Despite early denials, it turned out Trump’s team had indeed been requesting enhanced resources for two years, including more agents and snipers – only to be refused. Lawyer/podcaster Robert Barnes, citing conversations with Donald Trump Jnr, reported Trump had a very good core security team, but many had been given that day off. Further, he says good operators from the local police were diverted to a Jill Biden event.

It seems clear that Trump was a victim of security stripping, much like Robert F. Kennedy Junior who was long denied any Secret Service protection. And this is where the grey area between security incompetence and deliberate endangerment emerges. Senator Josh Hawley tweeted that most of Trump’s security detail weren’t even Secret Service agents but were unprepared and inexperienced Homeland Security personnel, which may explain the embarrassing failure to holster weapons by female agents. Was this reckless indifference or wilful vulnerability? Entrusting political rivals to ensure one’s physical safety seems designed to tempt fate.

It’s clear that at some level Biden officials turned a blind eye to Trump’s safety, that day in particular.
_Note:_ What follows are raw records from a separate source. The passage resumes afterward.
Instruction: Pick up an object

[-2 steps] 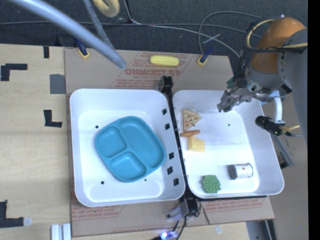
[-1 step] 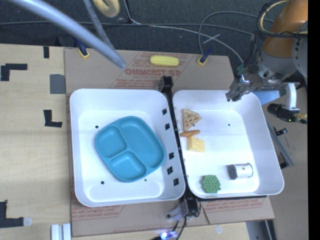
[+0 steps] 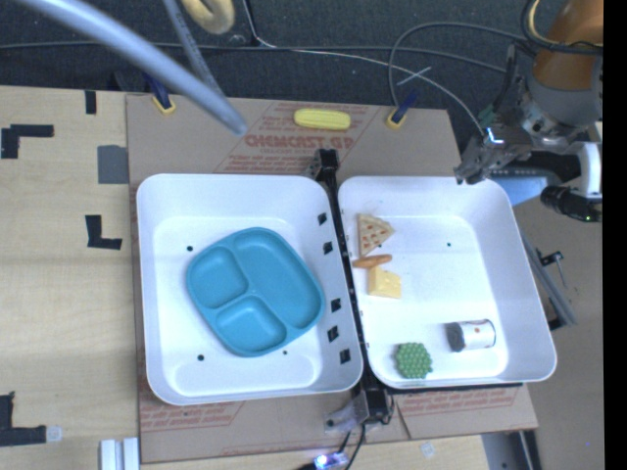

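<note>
The gripper point(image 3: 474, 167) waits at the upper right, just above the right bin's point(image 3: 524, 262) corner, maybe ready to dip in. The toy foods, like the cheese point(image 3: 385, 283), lie inside.

pale wooden bench point(image 3: 59, 262), dark carpet point(image 3: 392, 8)

The robot arm point(image 3: 563, 27) enters at the upper right corner of the camera view; its orange band sits at the top, with the grey wrist below it; the arm slants down and to the left; the hand point(image 3: 474, 167) hangs at its lower end, dark and small, raised above the surface; the state of its grip is too small to make out.
</note>
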Motion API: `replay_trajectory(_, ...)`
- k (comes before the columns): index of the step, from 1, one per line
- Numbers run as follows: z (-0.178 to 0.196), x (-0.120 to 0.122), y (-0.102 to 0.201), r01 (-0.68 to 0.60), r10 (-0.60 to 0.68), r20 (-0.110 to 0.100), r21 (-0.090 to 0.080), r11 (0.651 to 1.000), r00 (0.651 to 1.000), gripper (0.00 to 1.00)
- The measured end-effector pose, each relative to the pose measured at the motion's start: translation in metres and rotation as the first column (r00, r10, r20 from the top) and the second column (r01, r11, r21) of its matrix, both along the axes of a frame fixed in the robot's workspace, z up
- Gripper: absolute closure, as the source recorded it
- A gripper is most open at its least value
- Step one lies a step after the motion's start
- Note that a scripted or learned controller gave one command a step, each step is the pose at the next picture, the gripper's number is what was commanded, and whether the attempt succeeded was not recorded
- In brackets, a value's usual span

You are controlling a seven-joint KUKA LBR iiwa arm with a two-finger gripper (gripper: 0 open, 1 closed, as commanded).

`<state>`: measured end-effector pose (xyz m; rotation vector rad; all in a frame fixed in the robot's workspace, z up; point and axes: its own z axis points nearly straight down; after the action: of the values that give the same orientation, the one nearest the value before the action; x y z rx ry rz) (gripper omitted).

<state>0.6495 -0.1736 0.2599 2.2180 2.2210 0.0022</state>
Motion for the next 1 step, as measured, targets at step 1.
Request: replay_trajectory(1, -0.0037, -0.0159, 0.0568, -0.003, 0.003, -0.005, 0.002, 1.0, 1.0, 1.0)
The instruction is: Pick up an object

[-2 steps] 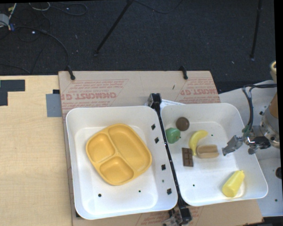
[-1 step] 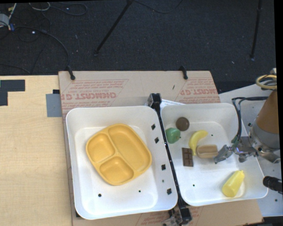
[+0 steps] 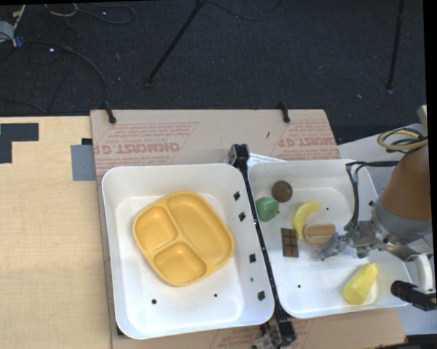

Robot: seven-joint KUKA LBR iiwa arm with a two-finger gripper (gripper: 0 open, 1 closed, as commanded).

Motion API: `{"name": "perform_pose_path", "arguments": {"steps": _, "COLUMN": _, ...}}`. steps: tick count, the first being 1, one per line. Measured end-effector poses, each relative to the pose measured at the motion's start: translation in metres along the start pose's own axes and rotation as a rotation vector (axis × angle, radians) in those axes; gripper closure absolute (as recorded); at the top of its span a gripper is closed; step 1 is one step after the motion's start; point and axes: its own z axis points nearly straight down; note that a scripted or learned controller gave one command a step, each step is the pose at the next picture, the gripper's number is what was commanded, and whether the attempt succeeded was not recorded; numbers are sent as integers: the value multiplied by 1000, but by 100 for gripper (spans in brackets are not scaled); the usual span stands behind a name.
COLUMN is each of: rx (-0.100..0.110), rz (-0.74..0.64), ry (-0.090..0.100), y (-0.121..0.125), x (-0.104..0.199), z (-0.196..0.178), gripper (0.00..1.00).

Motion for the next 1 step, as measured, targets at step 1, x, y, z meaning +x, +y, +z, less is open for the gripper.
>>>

Security stripping, and manipulating patsies to take the fall have long been part of the dirty tricks section of US intelligence agencies’ playbooks. (The J6 riots occurred when Democrat officials refused to provide the extra 10,000 National Guardsmen that Trump had authorised; and entrapment claims are before the court in the farcical kidnapping plot concerning Michigan Governor Gretchen Whitmer, in which 12 of 18 ‘extremists’ turned out to be either FBI informants or agents or otherwise FBI-linked).

Why get your own hands dirty when you can get someone else to do the job?

What the Washington players do need is plausible deniability, which this arms-length approach grants them. As podcaster Joe Rogan noted, ‘When they organise assassinations, it looks just like that… (they) have some f–king loser kill the president, and then they kill the f–king loser, and that’s a wrap.’